Work required —
All records that follow are to be restated exactly.

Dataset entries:
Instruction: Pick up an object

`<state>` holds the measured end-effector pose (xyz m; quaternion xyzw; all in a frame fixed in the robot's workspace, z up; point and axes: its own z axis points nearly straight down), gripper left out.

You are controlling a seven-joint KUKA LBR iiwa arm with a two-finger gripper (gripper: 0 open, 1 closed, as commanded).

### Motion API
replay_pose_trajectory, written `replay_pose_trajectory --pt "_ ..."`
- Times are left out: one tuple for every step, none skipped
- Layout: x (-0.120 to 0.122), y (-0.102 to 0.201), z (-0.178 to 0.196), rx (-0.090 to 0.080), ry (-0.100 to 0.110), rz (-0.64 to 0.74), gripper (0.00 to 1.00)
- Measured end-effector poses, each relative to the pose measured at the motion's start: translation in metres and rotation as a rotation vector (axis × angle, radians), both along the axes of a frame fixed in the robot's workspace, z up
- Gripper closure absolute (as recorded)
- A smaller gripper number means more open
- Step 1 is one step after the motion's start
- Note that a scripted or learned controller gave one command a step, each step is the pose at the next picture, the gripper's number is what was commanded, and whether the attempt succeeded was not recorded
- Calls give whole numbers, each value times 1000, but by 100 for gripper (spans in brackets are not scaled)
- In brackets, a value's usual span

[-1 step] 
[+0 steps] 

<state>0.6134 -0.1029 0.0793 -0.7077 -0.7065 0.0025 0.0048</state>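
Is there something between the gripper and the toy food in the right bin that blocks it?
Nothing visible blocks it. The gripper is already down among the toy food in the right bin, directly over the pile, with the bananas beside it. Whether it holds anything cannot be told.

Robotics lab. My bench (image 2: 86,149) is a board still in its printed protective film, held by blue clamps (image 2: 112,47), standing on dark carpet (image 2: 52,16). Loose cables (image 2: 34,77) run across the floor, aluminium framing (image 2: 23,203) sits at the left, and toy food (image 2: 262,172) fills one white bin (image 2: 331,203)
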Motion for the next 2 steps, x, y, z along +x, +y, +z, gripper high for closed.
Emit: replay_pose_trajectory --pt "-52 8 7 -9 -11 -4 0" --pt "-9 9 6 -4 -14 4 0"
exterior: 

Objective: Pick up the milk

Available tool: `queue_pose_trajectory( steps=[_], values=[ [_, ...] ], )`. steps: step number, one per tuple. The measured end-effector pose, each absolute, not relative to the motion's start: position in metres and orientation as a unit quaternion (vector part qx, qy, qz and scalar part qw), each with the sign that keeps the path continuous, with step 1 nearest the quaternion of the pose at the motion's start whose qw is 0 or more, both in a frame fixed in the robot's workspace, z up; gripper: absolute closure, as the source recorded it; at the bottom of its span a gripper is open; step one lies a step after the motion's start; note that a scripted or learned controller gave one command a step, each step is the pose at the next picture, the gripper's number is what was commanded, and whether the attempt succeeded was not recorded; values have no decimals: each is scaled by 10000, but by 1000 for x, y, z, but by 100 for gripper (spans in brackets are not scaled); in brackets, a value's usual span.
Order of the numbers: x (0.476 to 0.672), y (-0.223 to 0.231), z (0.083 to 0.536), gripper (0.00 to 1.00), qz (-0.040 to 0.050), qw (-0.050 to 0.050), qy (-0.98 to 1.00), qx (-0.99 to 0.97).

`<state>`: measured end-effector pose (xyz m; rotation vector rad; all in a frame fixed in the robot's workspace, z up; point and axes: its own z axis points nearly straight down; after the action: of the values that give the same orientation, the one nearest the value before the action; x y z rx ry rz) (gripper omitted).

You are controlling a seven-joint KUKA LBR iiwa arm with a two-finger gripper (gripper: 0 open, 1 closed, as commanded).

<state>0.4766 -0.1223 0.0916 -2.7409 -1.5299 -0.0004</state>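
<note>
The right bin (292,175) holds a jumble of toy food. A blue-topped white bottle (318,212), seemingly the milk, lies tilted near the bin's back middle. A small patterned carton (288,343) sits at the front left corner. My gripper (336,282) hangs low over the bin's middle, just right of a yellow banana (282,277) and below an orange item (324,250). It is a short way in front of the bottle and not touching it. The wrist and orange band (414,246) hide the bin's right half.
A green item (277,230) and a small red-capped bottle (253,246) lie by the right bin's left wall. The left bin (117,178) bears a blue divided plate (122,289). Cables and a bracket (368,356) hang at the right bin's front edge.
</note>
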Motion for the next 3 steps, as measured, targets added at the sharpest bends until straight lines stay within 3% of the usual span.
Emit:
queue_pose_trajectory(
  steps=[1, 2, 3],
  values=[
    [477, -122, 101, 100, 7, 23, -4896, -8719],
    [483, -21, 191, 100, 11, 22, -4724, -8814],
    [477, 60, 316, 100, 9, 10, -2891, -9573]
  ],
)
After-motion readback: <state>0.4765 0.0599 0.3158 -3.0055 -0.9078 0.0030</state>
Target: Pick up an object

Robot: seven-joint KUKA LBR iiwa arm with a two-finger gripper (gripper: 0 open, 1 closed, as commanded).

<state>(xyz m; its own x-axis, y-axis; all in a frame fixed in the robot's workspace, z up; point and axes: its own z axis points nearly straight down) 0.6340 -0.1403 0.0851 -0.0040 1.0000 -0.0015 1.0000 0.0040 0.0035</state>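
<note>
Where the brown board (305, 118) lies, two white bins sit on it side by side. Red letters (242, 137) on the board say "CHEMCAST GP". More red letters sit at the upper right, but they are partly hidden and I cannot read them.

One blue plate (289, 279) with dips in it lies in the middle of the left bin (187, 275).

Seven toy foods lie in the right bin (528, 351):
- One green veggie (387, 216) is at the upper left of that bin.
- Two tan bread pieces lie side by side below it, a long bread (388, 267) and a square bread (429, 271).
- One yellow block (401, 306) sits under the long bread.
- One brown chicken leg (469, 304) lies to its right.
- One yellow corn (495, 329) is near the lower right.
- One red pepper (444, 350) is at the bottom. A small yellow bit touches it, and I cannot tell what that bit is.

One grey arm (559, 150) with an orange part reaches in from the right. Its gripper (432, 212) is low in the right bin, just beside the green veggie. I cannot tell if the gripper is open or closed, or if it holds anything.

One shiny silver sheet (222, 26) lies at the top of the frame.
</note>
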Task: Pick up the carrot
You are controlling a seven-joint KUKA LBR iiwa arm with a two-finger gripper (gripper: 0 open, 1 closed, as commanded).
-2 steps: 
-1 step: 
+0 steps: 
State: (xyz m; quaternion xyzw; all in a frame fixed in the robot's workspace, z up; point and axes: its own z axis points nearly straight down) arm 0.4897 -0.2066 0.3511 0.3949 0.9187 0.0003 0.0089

Solved exercise —
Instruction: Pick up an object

`<state>` holds the measured end-effector pose (xyz m; quaternion xyzw; all in a frame fixed in the robot's workspace, z up; point and axes: its own z axis points nearly straight down), gripper left out.

You are controlling a seven-joint KUKA LBR iiwa arm with a two-finger gripper (gripper: 0 open, 1 closed, as commanded).

### Motion API
replay_pose_trajectory, written `replay_pose_trajectory --pt "_ ..."`
- Times are left out: one tuple for every step, none skipped
- Layout: x (-0.120 to 0.122), y (-0.102 to 0.201), z (-0.178 to 0.196), rx (-0.090 to 0.080), ry (-0.100 to 0.110), rz (-0.64 to 0.74), gripper (0.00 to 1.00)
- Measured end-effector poses, each relative to the pose measured at the motion's start: translation in metres and rotation as a rotation vector (axis × angle, radians), both along the axes of a frame fixed in the robot's workspace, z up
- Gripper closure absolute (as recorded)
- A smaller gripper number means more open
- Step 1 is one step after the motion's start
- Note that a scripted or learned controller gave one command a step, each step is the pose at the next picture, the gripper's number is what was commanded, and whether the attempt succeeded was not recorded
- Calls give whole numbers, each value times 1000, but by 100 for gripper (spans in brackets are not scaled)
- In brackets, a value's usual span

[-1 step] 
[+0 steps] 

<state>0.6134 -0.1029 0.0793 -0.7077 -0.7065 0.0025 0.0048</state>
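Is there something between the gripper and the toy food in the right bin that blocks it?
Nothing visible blocks it. The gripper is already down among the toy food in the right bin, directly over the pile, with the bananas beside it. Whether it holds anything cannot be told.

Robotics lab. My bench (image 2: 86,149) is a board still in its printed protective film, held by blue clamps (image 2: 112,47), standing on dark carpet (image 2: 52,16). Loose cables (image 2: 34,77) run across the floor, aluminium framing (image 2: 23,203) sits at the left, and toy food (image 2: 262,172) fills one white bin (image 2: 331,203)
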Motion for the next 2 steps, x, y, z along +x, +y, +z, gripper high for closed.
Emit: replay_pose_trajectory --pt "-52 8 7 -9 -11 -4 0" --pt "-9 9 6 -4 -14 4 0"
exterior: 

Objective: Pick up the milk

Available tool: `queue_pose_trajectory( steps=[_], values=[ [_, ...] ], )`. steps: step number, one per tuple. The measured end-effector pose, each absolute, not relative to the motion's start: position in metres and orientation as a unit quaternion (vector part qx, qy, qz and scalar part qw), each with the sign that keeps the path continuous, with step 1 nearest the quaternion of the pose at the motion's start whose qw is 0 or more, both in a frame fixed in the robot's workspace, z up; gripper: absolute closure, as the source recorded it; at the bottom of its span a gripper is open; step one lies a step after the motion's start; note that a scripted or learned controller gave one command a step, each step is the pose at the next picture, the gripper's number is what was commanded, and whether the attempt succeeded was not recorded; values have no decimals: each is scaled by 10000, but by 1000 for x, y, z, but by 100 for gripper (spans in brackets are not scaled); in brackets, a value's usual span.
Order of the numbers: x (0.476 to 0.672), y (-0.223 to 0.231), z (0.083 to 0.536), gripper (0.00 to 1.00), qz (-0.040 to 0.050), qw (-0.050 to 0.050), qy (-0.98 to 1.00), qx (-0.99 to 0.97).

`<state>`: measured end-effector pose (xyz m; rotation vector rad; all in a frame fixed in the robot's workspace, z up; point and axes: its own z axis points nearly straight down; after the action: of the values that give the same orientation, the one nearest the value before the action; x y z rx ry rz) (gripper omitted).

You are controlling a seven-joint KUKA LBR iiwa arm with a two-finger gripper (gripper: 0 open, 1 closed, as commanded).

<state>0.4766 -0.1223 0.0916 -2.7409 -1.5299 -0.0004</state>
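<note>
The right bin (292,175) holds a jumble of toy food. A blue-topped white bottle (318,212), seemingly the milk, lies tilted near the bin's back middle. A small patterned carton (288,343) sits at the front left corner. My gripper (336,282) hangs low over the bin's middle, just right of a yellow banana (282,277) and below an orange item (324,250). It is a short way in front of the bottle and not touching it. The wrist and orange band (414,246) hide the bin's right half.
A green item (277,230) and a small red-capped bottle (253,246) lie by the right bin's left wall. The left bin (117,178) bears a blue divided plate (122,289). Cables and a bracket (368,356) hang at the right bin's front edge.
</note>
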Motion for the next 3 steps, as measured, targets added at the sharpest bends until straight lines stay within 3% of the usual span.
Emit:
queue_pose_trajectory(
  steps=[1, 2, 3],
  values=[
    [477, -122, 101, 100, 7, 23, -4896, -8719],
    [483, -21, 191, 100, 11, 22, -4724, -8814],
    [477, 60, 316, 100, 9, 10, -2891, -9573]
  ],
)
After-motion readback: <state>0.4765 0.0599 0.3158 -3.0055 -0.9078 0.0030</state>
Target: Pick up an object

Robot: seven-joint KUKA LBR iiwa arm with a two-finger gripper (gripper: 0 open, 1 closed, as commanded).

<state>(xyz m; its own x-axis, y-axis; all in a frame fixed in the robot's workspace, z up; point and axes: its own z axis points nearly straight down) 0.6340 -0.1403 0.0851 -0.0040 1.0000 -0.0015 1.0000 0.0040 0.0035</state>
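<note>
Where the brown board (305, 118) lies, two white bins sit on it side by side. Red letters (242, 137) on the board say "CHEMCAST GP". More red letters sit at the upper right, but they are partly hidden and I cannot read them.

One blue plate (289, 279) with dips in it lies in the middle of the left bin (187, 275).

Seven toy foods lie in the right bin (528, 351):
- One green veggie (387, 216) is at the upper left of that bin.
- Two tan bread pieces lie side by side below it, a long bread (388, 267) and a square bread (429, 271).
- One yellow block (401, 306) sits under the long bread.
- One brown chicken leg (469, 304) lies to its right.
- One yellow corn (495, 329) is near the lower right.
- One red pepper (444, 350) is at the bottom. A small yellow bit touches it, and I cannot tell what that bit is.

One grey arm (559, 150) with an orange part reaches in from the right. Its gripper (432, 212) is low in the right bin, just beside the green veggie. I cannot tell if the gripper is open or closed, or if it holds anything.

One shiny silver sheet (222, 26) lies at the top of the frame.
</note>
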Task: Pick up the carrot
You are controlling a seven-joint KUKA LBR iiwa arm with a two-finger gripper (gripper: 0 open, 1 closed, as commanded).
-2 steps: 
-1 step: 
+0 steps: 
State: (xyz m; quaternion xyzw; all in a frame fixed in the robot's workspace, z up; point and axes: its own z axis points nearly straight down) arm 0.4897 -0.2066 0.3511 0.3949 0.9187 0.0003 0.0089

Nothing more belongs to this exercise.